We went to an all-night party in an artists’ studio, after which I was made to drive a stick shift for just the second time in my life (the first—alone in the Pyrenees—not ending so favorably) at 5am to a “barn” where we were all sleeping, as per the norm, I was the only one sober (our second straight night of being out that late, mind you). Designated driver, story of my life. Luckily, it’s light about 22 hours a day at the moment, but it still wasn’t an enjoyable experience. The three in the back had enough common sense to keep quiet and not laugh every time I stalled, which was smart on their part, as Erkki manned the gears and coached me through shifting. Note to self: Must learn stick before going on The Amazing Race.
When we got to this “barn,” I half expected us to be sleeping in the hay with horses as stallmates, but instead said barn was a cute little cabin where we all slumbered side by side on the floor—me and 30 of my closest Estonian pals.
We got up, had more sandwiches for breakfast—oh, how I began to long for my banana nut Cheerio’s—then hit the road back to Tallinn.
Along the way, Kata and Erkki kept pulling over unannounced. As they were speaking Estonian, Hanna and I hadn’t the slightest clue what was going on. They didn’t care to inform us either.
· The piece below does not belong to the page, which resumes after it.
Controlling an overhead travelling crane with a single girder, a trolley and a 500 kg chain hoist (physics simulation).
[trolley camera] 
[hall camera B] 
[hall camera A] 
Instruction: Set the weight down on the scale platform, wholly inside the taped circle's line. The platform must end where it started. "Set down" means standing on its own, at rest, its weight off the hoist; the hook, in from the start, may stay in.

Without warning, they would swing an abrupt, 90-degree turn onto these non-roads off the highway—are they taking us somewhere to kill us? I wondered, I’m pretty sure I remembered to flush the toilet and throw away my floss, but maybe not—and jump out of the car beside these abandoned, decrepit houses.
Turns out my hippie pals were just scavenging for furniture. Well, why didn’t you say so? I mean, I was once a New Yorker myself, I can dumpster dive with the best of them.
When we got back to Tallinn, Katrina had an election to cover—she’s the official photographer for the majority party—so I finally got a cat nap. Then Erkki woke me up to ask if I’d like to go to a barbecue with him. Why sure! We also partook in a favorite Estonian pastime, soaking in the sauna (that trailer-looking contraption in the photo below, which almost everyone has at his or her house) and hot tub. Followed by some ATV riding through the woods and along the beach bordering the Baltic Sea. When Erkki suggested we take the four-wheeler out at, oh, 8pm, I figured we’d go right then. But no, his friend Ollie instisted we wait until dusk, which was well after 1am (on a school night! don’t you people ever work?). The sun was just setting for its two hours of sleep, making for one of the more surreal experiences of my life.
I like to think I’m fearless—or rather portray myself as such—but I’m not. I simply don’t let Fear be a backseat driver on any of my follies. Rather, I slam it in the trunk where it belongs. Sure, I was constantly terrified he was going to hit a rock or tree and my time in Estonia (not to mention, on Earth) would come to a screeching halt, but of course we were fine. After awhile, I just had to start worrying and enjoy myself, because dude! It was awesome.
I can’t thank Katrina and Erkki enough for their amazing hospitality. It’s one thing to go somewhere new as a tourist; it’s completely another to be welcomed into a local’s life for a few short days. I’m only hoping they come out to California soon—ahem, 2010 wedding, ahem—so I can repay the favor.